▶ **YOUR INSTRUCTIONS**: Print the line where "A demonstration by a" occurs and every line that follows it in the data below, ending with the last line, precisely as written.

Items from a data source
━━━━━━━━━━━━━━━━

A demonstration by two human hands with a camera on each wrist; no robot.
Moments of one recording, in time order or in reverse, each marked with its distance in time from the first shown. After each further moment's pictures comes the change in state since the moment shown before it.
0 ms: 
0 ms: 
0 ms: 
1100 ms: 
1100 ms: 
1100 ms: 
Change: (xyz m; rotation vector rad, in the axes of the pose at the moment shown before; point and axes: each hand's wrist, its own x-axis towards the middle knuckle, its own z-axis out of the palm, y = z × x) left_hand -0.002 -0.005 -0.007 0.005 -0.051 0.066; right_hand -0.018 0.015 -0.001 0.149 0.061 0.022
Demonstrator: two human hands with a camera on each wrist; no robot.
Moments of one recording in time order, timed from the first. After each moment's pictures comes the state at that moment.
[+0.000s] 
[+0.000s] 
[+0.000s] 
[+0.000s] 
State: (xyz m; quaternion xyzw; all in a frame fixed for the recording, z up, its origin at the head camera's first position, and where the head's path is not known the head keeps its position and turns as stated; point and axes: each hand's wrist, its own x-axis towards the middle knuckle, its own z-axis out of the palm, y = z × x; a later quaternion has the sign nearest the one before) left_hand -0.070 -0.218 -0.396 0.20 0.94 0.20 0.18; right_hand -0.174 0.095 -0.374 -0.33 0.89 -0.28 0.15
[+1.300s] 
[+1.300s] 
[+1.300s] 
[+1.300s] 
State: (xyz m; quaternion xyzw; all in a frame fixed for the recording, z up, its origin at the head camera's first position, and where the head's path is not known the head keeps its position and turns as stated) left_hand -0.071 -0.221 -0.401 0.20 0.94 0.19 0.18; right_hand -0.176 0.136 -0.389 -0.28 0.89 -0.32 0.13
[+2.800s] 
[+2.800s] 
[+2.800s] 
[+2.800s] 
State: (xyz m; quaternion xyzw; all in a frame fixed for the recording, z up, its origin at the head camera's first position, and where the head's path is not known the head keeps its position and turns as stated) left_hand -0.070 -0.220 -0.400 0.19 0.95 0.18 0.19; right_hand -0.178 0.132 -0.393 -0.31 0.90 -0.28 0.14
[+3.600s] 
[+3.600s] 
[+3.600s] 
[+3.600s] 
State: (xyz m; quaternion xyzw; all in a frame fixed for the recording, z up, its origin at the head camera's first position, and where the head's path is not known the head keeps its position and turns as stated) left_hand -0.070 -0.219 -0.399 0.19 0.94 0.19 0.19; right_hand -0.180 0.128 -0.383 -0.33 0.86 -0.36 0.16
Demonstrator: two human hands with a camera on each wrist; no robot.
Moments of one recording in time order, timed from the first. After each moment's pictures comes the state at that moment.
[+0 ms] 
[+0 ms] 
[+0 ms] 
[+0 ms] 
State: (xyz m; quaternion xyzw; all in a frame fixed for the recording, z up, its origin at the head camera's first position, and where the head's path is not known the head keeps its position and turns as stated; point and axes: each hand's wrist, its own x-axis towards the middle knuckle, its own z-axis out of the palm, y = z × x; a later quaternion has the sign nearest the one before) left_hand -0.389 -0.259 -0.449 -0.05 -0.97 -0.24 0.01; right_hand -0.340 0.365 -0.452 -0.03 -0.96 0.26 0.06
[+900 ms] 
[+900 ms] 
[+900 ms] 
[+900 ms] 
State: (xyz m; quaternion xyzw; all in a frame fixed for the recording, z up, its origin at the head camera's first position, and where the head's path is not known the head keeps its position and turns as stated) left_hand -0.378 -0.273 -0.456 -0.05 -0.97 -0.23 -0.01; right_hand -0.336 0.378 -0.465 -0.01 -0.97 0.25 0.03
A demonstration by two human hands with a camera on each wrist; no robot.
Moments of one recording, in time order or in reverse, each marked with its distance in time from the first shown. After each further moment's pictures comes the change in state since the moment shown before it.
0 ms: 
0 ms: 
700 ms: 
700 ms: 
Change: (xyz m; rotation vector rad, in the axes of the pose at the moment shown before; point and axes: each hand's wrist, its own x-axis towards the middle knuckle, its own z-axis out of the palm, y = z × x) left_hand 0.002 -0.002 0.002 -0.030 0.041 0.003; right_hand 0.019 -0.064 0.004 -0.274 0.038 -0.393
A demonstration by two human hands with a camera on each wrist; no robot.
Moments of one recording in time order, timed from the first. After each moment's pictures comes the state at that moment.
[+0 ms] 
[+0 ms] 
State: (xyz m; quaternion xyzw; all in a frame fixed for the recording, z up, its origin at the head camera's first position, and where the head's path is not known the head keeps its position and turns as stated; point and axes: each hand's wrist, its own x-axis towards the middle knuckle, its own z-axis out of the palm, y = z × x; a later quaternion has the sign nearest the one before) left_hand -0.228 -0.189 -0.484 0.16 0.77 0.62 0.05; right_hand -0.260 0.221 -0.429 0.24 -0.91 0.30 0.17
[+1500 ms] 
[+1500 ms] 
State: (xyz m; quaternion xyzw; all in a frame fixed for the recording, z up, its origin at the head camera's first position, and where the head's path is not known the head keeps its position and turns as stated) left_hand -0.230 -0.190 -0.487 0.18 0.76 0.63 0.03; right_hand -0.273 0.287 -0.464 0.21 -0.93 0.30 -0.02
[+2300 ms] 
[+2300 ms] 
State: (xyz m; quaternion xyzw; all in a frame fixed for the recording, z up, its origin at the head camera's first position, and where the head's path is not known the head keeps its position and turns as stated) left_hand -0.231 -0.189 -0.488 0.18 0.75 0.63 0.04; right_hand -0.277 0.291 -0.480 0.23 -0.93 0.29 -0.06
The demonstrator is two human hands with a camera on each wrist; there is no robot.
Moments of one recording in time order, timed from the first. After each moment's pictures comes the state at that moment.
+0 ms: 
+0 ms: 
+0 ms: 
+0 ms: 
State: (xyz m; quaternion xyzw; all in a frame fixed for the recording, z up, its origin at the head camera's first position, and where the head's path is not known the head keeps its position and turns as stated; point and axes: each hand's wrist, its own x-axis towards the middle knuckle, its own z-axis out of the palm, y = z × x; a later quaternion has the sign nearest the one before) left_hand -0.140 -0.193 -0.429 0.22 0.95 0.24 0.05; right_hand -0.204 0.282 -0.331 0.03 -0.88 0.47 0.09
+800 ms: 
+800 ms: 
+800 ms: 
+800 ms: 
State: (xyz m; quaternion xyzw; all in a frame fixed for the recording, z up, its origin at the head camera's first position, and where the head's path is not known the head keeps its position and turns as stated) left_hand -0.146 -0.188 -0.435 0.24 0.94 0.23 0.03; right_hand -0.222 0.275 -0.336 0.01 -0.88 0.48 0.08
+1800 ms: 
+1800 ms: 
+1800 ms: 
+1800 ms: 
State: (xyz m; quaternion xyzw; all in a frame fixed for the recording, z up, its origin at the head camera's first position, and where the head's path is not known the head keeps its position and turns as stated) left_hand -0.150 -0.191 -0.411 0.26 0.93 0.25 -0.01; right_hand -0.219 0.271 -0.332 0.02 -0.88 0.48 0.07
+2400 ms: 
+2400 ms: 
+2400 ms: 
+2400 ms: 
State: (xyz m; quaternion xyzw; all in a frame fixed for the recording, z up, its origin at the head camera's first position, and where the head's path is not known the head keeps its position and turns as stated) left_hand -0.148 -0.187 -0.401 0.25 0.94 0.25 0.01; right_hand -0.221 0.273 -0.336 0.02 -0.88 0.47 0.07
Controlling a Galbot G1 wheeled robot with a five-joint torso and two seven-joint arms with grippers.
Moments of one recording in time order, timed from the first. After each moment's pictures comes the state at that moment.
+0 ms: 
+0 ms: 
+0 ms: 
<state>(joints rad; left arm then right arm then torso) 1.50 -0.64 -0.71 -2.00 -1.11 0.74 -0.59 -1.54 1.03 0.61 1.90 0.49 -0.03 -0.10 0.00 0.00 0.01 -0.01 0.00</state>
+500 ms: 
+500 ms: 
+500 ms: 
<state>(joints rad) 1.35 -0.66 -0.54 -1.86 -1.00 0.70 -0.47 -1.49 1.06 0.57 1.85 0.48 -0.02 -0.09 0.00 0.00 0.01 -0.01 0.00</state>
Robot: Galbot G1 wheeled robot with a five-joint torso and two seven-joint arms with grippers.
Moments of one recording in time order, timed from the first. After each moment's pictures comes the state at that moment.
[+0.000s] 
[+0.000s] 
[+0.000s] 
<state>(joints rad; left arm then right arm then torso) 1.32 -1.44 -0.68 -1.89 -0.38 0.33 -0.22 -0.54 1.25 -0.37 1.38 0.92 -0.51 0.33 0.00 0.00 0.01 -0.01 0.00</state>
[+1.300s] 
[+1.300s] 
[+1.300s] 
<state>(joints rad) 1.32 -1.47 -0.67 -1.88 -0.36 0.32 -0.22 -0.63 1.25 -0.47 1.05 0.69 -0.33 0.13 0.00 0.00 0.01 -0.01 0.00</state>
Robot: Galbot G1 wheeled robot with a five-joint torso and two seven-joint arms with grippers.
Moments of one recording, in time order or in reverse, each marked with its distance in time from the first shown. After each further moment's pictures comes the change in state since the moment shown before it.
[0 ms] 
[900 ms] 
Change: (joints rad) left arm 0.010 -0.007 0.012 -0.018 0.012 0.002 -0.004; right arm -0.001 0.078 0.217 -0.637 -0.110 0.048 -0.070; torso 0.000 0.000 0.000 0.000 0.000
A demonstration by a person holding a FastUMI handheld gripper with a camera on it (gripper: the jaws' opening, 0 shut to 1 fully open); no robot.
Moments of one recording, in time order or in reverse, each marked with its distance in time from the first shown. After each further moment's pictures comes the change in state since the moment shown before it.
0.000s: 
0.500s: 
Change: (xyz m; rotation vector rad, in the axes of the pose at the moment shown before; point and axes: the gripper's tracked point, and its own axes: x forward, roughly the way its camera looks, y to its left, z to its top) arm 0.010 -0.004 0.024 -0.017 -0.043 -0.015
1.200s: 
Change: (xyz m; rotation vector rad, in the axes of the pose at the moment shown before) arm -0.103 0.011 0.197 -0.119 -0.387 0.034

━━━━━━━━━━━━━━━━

▶ **RESULT OF THIS EXERCISE**:
A demonstration by a person holding a FastUMI handheld gripper with a camera on it (gripper: the jaws' opening, 0 shut to 1 fully open); no robot.
Moments of one recording, in time order or in reverse, each marked with its distance in time from the first shown. After each further moment's pictures comes the change in state since the moment shown before it.
0.000s: 
0.500s: 
Change: (xyz m; rotation vector rad, in the axes of the pose at the moment shown before; point and axes: the gripper's tracked point, and its own axes: x forward, roughly the way its camera looks, y to its left, z to its top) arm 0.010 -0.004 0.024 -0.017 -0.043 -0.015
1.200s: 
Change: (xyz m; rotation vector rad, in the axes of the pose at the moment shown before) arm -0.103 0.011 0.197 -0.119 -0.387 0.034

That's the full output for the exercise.